The task, being simple, was also used to assess Alzheimer and demented patients’ visual perception and impairments, which are often worse than in healthy elderly.

===Visual agnosia===
Since the ability to recognize and identify figures is often lost in patients with visual agnosia, the test is also employed as a method to identify visual agnosia.

===Cerebral lesions===
Some evidence suggests that the test might be used to differentiate between patients with left or right hemisphere brain damage, since participants with damages to the right hemisphere scored significantly worse than participants with left hemisphere injuries, although these findings have not always been replicated.
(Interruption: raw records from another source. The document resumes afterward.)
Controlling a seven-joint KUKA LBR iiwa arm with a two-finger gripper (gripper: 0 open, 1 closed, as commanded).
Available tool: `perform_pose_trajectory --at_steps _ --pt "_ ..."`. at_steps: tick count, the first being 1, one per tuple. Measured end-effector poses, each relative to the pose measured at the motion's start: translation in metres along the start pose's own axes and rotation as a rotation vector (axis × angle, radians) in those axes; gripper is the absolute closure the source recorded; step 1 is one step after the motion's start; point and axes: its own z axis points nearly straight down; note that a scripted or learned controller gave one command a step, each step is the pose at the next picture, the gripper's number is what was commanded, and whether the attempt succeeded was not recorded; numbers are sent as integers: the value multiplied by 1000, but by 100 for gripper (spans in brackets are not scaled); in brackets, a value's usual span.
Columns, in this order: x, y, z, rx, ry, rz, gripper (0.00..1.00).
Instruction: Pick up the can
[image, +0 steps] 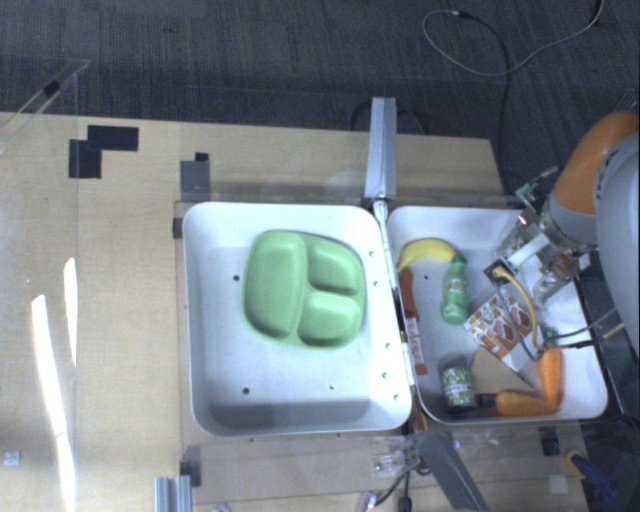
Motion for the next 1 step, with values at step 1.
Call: perform_pose_trajectory --at_steps 1 --pt "23 16 2 8 -11 74 0"
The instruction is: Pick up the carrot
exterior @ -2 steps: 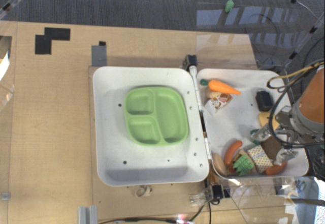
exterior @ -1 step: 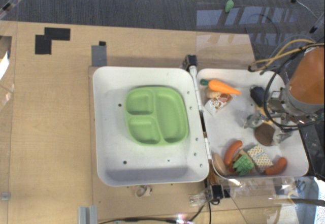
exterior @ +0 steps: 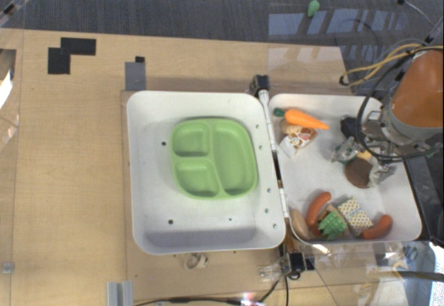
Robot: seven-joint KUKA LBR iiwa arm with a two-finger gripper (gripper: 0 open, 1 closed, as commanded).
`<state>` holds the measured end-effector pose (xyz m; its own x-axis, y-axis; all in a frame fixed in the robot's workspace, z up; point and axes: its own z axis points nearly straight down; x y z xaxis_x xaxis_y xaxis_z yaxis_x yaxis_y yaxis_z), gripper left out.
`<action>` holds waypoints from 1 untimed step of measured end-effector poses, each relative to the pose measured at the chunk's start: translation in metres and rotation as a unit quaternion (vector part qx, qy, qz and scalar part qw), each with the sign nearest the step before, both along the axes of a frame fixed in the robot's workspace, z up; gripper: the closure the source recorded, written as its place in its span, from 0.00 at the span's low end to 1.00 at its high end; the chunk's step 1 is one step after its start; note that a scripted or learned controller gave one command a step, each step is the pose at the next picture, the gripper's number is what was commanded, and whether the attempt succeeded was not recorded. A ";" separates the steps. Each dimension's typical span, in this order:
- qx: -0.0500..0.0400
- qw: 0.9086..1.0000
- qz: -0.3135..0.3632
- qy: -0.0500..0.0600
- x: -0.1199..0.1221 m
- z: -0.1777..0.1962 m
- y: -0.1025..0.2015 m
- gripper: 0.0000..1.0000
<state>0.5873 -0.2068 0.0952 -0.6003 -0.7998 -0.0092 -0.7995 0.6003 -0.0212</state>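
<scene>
Right bin (exterior: 409, 200), far corner: carrot (exterior: 305, 118) | packet (exterior: 297, 138) print unreadable

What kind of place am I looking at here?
Probably a robotics lab: a robot arm reaches over two white bins, one holding toy food like a carrot, with cables and tripod legs nearby.

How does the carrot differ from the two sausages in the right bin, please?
The carrot is orange, tapered and green-topped; the sausages are red-brown with rounded ends. The carrot lies at the bin's far edge, the sausages near its front edge among other toy food. All lie flat in the right bin.
</scene>
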 end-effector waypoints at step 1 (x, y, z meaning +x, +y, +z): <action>0.004 0.992 -0.128 -0.003 0.059 0.002 0.063 0.00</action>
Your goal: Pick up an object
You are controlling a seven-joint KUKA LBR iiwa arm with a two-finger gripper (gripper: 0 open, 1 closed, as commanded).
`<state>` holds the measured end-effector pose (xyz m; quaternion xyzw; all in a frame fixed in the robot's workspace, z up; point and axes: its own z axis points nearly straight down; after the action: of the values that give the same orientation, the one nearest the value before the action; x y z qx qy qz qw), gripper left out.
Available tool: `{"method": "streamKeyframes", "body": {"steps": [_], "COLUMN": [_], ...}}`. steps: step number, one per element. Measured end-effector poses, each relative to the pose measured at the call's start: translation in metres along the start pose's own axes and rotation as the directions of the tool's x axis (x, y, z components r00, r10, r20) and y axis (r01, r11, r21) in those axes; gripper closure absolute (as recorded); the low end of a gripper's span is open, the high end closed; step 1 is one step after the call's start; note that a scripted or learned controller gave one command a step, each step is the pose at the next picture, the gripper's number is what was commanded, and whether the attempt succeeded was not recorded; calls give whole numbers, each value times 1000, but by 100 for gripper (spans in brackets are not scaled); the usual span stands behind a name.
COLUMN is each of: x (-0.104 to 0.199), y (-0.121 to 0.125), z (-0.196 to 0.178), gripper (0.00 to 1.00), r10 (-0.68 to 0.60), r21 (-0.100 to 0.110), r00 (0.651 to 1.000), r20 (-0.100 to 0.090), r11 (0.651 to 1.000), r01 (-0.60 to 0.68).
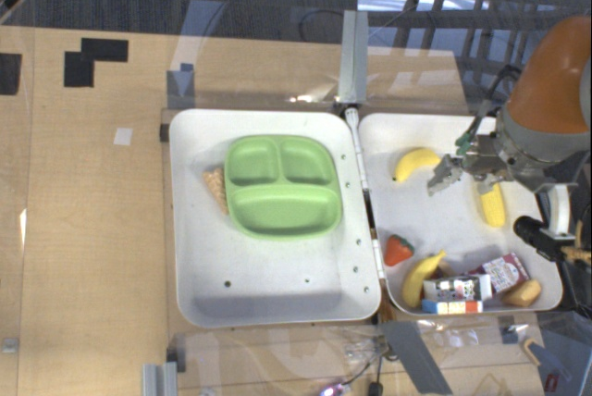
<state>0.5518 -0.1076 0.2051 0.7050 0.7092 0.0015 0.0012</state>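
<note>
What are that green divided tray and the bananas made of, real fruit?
The green tray looks like moulded plastic: uniform colour, matte sheen, rounded compartments. The bananas seem to be plastic toys, evenly yellow and smooth with no brown spots, though the view can't rule out real fruit.

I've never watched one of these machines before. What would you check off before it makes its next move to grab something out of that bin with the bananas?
1. End effector is over the right bin: ok.
2. End effector has nothing in it yet, so it is free to pick: ok.
3. A target lies close by; the nearest banana sits just beside it: ok.
4. That banana lies apart from the other things: ok.
5. End effector lined up directly above the banana: cannot tell from this slanted view.
6. Green tray in the left bin is out of the way: ok.
</note>
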Motion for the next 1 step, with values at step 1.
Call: {"method": "streamKeyframes", "body": {"steps": [1], "x": [-82], "y": [46], "z": [1], "gripper": [0], "r10": [-39], "r21": [-2], "r00": [999], "r20": [2], "r11": [999], "r01": [39]}}
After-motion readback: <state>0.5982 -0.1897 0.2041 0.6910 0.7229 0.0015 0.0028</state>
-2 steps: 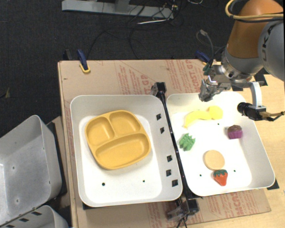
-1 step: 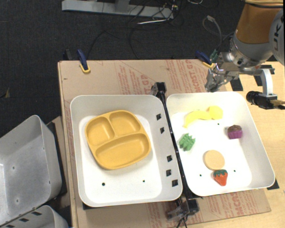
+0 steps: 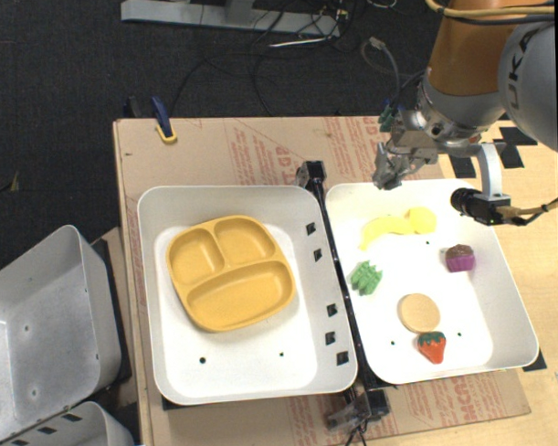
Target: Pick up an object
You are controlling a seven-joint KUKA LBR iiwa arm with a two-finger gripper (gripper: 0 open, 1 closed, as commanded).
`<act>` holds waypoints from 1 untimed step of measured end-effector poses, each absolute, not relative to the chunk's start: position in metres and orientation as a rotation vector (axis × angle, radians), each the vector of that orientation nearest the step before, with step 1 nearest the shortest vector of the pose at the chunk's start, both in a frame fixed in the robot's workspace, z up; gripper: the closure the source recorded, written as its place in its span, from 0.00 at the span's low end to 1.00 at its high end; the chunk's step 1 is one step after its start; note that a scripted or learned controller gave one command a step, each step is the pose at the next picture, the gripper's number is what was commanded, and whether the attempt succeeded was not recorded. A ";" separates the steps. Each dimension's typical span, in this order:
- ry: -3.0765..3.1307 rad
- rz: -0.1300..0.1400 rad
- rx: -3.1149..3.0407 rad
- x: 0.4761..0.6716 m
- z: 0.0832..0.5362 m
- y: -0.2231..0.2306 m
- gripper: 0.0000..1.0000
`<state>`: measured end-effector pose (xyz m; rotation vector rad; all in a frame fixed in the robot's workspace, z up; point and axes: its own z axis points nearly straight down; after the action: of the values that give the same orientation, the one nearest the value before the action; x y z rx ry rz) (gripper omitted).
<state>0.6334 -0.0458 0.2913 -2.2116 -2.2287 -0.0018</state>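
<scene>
The right bin holds a yellow banana-shaped toy, a green leafy piece, a purple piece, a tan round disc and a red strawberry. My gripper hangs over the far left corner of that bin, a little above and beyond the banana. Nothing shows between its fingers, and their spacing is too dark to read.
The left bin carries a yellow divided plate. A black clamp strip runs between the bins. A grey container stands off the bench at the left. Cables lie on the dark floor behind.
</scene>
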 end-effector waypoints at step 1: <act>-2.228 0.001 -2.211 0.627 0.282 0.003 1.00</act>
<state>0.6268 0.0029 0.2815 -2.2111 -2.2282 0.0007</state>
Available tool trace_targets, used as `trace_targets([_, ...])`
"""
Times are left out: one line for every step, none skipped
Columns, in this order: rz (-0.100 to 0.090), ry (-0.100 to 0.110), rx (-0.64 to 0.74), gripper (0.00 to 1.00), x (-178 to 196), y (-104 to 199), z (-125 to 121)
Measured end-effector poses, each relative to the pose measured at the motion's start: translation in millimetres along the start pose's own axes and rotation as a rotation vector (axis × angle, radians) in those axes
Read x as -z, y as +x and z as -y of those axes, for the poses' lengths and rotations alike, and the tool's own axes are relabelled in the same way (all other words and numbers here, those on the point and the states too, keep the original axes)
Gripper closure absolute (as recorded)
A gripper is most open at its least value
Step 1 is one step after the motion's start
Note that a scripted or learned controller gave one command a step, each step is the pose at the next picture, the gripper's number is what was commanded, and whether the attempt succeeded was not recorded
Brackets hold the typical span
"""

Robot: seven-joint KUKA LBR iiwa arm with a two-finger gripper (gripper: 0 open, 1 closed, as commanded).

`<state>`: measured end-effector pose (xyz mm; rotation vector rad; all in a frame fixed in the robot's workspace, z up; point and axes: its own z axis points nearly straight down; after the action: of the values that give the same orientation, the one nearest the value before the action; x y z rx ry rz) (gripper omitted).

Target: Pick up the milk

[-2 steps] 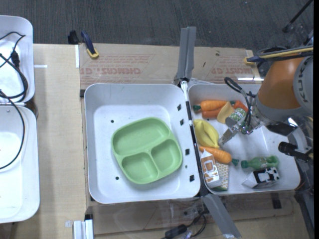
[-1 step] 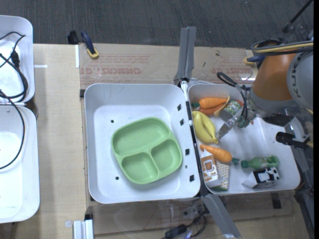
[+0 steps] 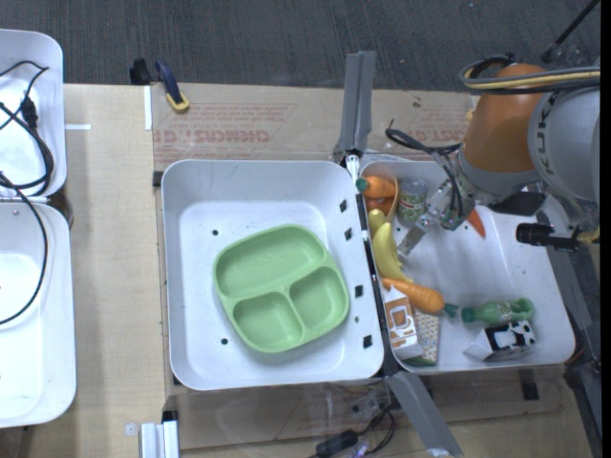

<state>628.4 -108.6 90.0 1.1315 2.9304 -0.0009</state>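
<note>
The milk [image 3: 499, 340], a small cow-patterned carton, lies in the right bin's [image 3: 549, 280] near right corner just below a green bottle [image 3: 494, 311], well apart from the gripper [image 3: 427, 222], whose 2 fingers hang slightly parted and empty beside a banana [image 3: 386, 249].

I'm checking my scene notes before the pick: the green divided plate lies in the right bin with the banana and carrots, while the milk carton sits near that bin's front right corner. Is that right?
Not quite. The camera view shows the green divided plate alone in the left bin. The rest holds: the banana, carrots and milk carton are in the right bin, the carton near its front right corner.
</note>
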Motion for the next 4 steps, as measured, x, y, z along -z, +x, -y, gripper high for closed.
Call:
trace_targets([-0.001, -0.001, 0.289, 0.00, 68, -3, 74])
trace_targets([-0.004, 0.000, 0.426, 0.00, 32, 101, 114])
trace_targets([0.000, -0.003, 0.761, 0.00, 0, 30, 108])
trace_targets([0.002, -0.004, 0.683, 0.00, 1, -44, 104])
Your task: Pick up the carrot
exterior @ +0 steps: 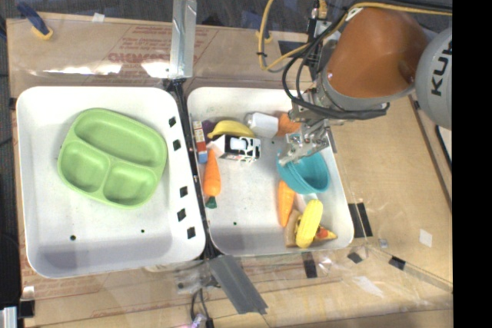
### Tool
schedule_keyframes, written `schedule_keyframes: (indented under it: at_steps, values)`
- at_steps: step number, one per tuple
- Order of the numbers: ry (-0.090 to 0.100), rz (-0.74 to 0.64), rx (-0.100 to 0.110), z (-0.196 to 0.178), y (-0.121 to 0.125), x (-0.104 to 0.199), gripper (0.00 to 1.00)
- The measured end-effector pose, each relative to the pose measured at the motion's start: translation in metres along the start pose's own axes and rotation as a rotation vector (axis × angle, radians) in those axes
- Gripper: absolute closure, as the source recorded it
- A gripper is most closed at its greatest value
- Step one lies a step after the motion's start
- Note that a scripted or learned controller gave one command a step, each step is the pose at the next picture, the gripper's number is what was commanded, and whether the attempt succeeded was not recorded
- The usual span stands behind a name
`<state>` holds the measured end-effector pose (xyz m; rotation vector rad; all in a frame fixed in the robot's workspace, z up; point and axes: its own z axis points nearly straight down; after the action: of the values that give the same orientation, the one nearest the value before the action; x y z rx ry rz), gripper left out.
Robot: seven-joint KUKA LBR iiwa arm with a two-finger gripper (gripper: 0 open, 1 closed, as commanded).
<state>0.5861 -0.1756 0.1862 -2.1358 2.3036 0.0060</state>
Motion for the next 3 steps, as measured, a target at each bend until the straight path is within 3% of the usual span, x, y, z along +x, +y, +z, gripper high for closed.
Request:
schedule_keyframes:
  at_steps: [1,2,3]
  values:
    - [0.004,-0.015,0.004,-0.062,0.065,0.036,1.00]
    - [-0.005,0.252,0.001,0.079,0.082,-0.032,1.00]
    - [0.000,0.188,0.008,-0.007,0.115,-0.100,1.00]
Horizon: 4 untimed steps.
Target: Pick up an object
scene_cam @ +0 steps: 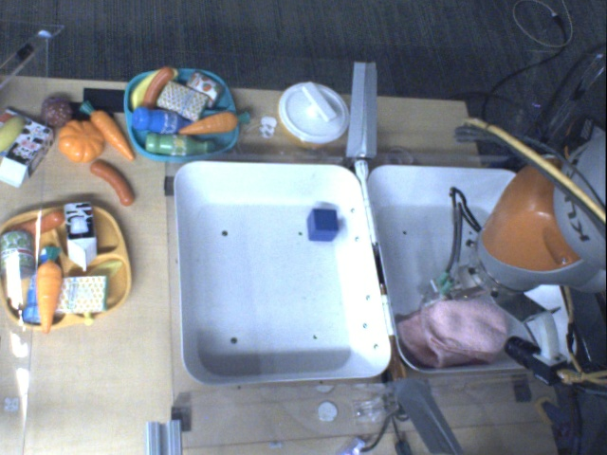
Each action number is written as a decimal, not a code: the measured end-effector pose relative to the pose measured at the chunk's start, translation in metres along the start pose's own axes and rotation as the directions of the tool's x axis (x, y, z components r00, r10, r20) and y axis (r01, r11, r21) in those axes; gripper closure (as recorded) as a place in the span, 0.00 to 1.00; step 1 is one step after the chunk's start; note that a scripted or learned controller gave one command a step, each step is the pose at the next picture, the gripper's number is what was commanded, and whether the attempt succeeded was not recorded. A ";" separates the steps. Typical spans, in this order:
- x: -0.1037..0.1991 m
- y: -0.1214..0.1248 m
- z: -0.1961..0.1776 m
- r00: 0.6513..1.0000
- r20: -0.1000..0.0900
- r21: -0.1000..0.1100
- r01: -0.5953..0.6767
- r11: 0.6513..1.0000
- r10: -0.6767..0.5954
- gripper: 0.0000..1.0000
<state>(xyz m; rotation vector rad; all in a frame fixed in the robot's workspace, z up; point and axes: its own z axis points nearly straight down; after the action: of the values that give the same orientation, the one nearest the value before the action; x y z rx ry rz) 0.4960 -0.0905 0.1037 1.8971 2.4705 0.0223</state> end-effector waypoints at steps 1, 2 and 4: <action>0.000 0.000 0.000 1.000 0.000 0.000 0.000 1.000 0.000 0.00; 0.000 0.000 0.000 1.000 0.000 0.000 0.000 1.000 0.000 0.00; -0.005 -0.009 -0.046 0.895 -0.022 0.017 0.446 0.895 -0.446 0.00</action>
<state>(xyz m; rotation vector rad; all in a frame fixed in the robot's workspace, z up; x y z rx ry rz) 0.4875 -0.0970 0.1498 1.2905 2.8621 0.0026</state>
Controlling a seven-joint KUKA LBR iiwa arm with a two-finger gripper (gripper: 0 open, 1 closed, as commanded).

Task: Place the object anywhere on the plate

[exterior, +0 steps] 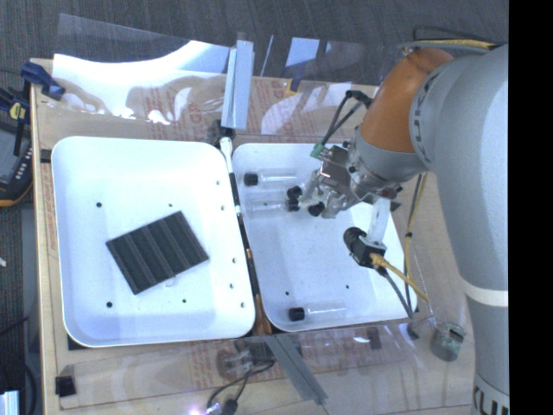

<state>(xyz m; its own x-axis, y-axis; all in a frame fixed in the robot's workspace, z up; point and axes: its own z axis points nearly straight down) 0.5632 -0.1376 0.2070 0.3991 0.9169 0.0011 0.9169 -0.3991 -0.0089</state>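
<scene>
The plate (pixel 157 251) is a dark ridged rectangle lying at a slant in the left bin (pixel 78 158). Clear tubes with black caps lie in the right bin (pixel 302 266): one tube (pixel 268 179) near the back left corner, a second tube (pixel 263 204) just in front of it, and a third tube (pixel 318 314) by the front wall. My gripper (pixel 309 200) hangs low over the back of the right bin, just right of the two back tubes. I see nothing clearly held in it.
A black cable and plug (pixel 359 245) dangle from the wrist over the right bin's right side. The grey arm (pixel 458 145) fills the right of the view. A metal divider (pixel 235 85) stands behind the seam between the bins.
</scene>
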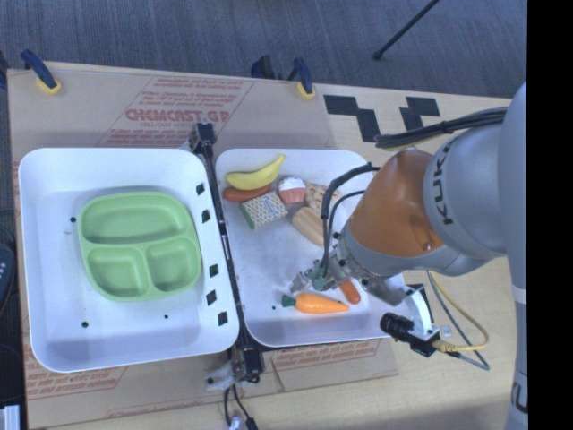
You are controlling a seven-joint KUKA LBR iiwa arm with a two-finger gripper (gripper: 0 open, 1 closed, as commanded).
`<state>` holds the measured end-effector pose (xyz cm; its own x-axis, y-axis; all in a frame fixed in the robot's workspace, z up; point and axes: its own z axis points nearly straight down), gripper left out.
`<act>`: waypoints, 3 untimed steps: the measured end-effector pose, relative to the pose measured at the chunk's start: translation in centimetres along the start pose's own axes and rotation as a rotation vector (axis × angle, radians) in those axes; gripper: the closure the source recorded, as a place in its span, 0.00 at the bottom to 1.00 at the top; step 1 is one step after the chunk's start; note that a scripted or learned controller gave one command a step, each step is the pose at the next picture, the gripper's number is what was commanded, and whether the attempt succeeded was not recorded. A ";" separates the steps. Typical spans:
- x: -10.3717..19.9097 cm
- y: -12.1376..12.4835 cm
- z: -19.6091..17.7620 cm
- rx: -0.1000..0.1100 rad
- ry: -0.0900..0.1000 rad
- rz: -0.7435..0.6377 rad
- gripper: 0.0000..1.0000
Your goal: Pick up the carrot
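The carrot (320, 305), orange with a small green top at its left end, lies flat near the front wall of the right bin (269, 325). My gripper (315, 278) hangs just above and behind it, below the orange wrist band, low over the bin floor. The wrist hides much of the gripper. Nothing shows the carrot lifted; it rests on the bin floor.
A small orange-red piece (350, 292) lies right of the gripper. At the bin's back sit a banana (254, 172), a red sausage (243, 193), a patterned box (263, 210), a cupcake (292, 191) and bread (308, 222). The left bin holds a green divided tray (139, 245).
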<state>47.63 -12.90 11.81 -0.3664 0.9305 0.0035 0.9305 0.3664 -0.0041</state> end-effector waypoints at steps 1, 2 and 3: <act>-1.6 -0.7 2.7 0.000 0.001 0.212 1.00; -1.6 -0.7 2.7 0.000 0.001 0.213 0.00; -1.6 -0.7 1.7 0.002 0.002 0.208 1.00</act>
<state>47.59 -14.62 10.11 -0.1666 0.9860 0.0046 0.9860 0.1666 -0.0070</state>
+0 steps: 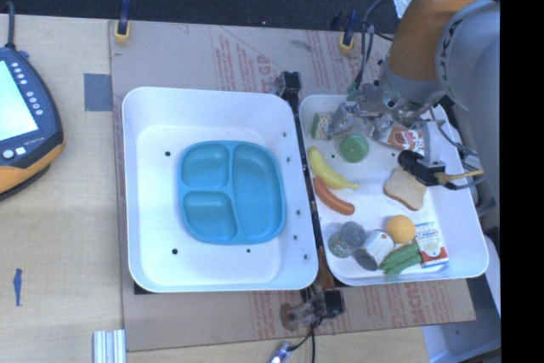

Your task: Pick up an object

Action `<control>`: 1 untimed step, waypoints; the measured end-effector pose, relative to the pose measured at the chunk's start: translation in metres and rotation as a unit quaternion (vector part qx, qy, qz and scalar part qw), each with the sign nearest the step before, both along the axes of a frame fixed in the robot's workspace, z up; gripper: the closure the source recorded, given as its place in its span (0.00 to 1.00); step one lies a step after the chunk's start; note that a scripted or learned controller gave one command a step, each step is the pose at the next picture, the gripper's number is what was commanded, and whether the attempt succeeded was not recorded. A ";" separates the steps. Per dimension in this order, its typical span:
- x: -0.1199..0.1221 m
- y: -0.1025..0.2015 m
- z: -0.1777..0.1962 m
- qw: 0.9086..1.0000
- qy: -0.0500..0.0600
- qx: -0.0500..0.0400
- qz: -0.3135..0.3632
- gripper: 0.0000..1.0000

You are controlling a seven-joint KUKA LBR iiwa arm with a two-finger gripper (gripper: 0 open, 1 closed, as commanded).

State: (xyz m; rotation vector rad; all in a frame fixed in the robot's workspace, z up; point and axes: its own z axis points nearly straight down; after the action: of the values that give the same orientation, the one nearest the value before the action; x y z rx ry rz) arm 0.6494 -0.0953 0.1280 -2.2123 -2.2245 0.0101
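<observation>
While fingers' state cannot be told, two white bins (136, 183) sit on brown cardboard (212, 55) over wood.

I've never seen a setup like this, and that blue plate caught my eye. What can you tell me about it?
The blue plate is a light blue divided tray with rounded corners, seemingly smooth plastic. Raised ridges split it into three compartments: two smaller ones on the camera's left, one above the other, and a long one on the right. It lies flat, turned slightly askew, near the middle of the left white bin, resting on the bin's floor. Nothing sits in it, and nothing else touches it.
</observation>
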 end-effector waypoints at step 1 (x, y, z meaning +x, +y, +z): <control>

An intact parietal cortex in the right hemisphere seems crucial to complete the test, because patients with right parietal injuries performed significantly worse than patients with other right hemisphere damages and with left parietal damages.

===Priming, implicit perceptual learning and memory===
The test has been used in people with alcohol-induced Korsakoff syndrome to assess: (i) visuoperceptual ability, using the scores of the first trial; (ii) implicit memory (visuoperceptual learning), using the scores of the repeated trials; and (iii) explicit memory, when recalling the names of the objects of the first trial. The test was also used to assess priming in patients with Alzheimer or vascular dementia.

==Comparison with other visual closure tests==
No correlation has been found between the computerised version of the Gollin figures test and the Mooney Face Test, so the two seem to use different perceptual processes. However, a small but significant correlation has been found with the Poppelreuter overlapping figures test, probably because Poppelerauter's objects and Gollin's background of the image act as masks: thus, in order to be recognised, the object has to be extracted from the mask.